> What you are asked to do: Would you print out all of the data exactly and keep the pictures out of it?
(Material provided begins)
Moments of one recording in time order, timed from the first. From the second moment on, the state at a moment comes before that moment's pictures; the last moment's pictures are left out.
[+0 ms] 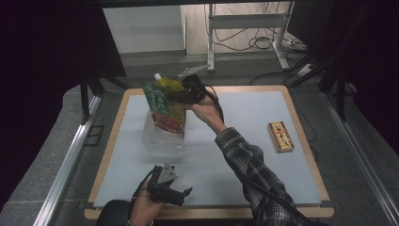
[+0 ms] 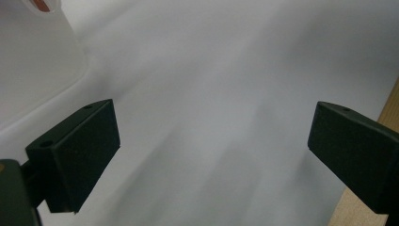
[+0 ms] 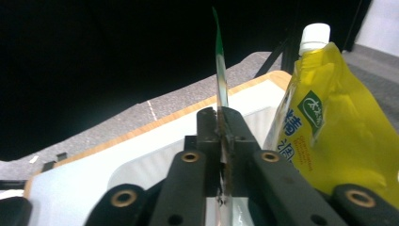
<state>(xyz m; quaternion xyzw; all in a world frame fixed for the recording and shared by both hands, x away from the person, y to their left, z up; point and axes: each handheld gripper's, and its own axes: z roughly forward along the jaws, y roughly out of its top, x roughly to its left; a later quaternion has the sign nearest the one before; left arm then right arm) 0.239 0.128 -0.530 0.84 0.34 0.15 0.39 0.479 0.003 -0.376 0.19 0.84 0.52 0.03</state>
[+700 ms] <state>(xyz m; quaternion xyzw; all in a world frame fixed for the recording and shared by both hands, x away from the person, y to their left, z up) 0.239 0.127 -0.529 0.84 0.33 0.14 0.41 0.463 -0.031 -0.378 0.20 0.84 0.49 0.09</state>
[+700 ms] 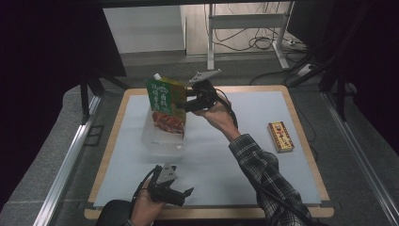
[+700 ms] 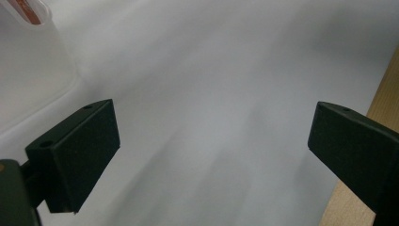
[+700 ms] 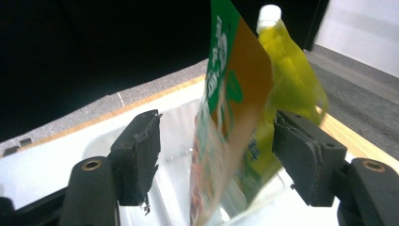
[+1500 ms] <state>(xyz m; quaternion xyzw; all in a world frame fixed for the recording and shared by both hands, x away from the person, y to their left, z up) 0.240 0.127 -0.529 0.83 0.34 0.14 0.41 0.433 -0.077 -0.392 0.21 0.85 0.47 0.09</state>
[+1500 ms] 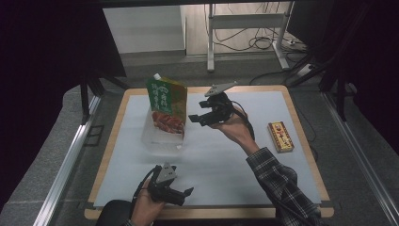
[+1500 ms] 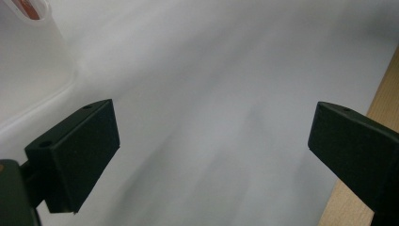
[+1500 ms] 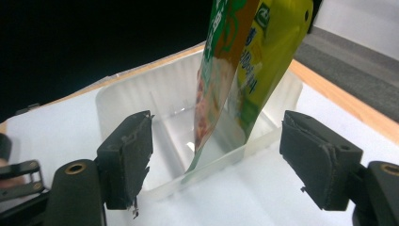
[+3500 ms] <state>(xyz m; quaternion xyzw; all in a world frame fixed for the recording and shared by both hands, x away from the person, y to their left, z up) 0.238 0.120 -0.531 0.85 0.31 0.14 0.40 0.407 -0.202 -0.451 0.31 0.84 0.43 0.14</state>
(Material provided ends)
> Expected answer:
Moments of one recording in time order, timed from the first. From the second moment on, the state at a moment comes before that moment's pictures; the last moment's pictures are left out.
[+0 ms] 
[+0 ms] 
[+0 ms] 
<state>(xyz m; quaternion xyzw; all in a world frame fixed for the recording and shared by both hands, x away from the person, y to their left, z up; point and axes: each handheld gripper's, and its own axes: z roughly forward along the jaws, y roughly out of its top, x roughly to its left; a later quaternion has the sign nearest the one before; left arm then right arm) 0.239 0.128 -0.530 0.84 0.34 0.15 0.39 0.479 0.003 -0.376 0.19 0.84 0.52 0.03</state>
[+700 ms] <state>(xyz m; quaternion xyzw; all in a world frame fixed for the recording and shared by both hands, x away from the person, y to their left, z up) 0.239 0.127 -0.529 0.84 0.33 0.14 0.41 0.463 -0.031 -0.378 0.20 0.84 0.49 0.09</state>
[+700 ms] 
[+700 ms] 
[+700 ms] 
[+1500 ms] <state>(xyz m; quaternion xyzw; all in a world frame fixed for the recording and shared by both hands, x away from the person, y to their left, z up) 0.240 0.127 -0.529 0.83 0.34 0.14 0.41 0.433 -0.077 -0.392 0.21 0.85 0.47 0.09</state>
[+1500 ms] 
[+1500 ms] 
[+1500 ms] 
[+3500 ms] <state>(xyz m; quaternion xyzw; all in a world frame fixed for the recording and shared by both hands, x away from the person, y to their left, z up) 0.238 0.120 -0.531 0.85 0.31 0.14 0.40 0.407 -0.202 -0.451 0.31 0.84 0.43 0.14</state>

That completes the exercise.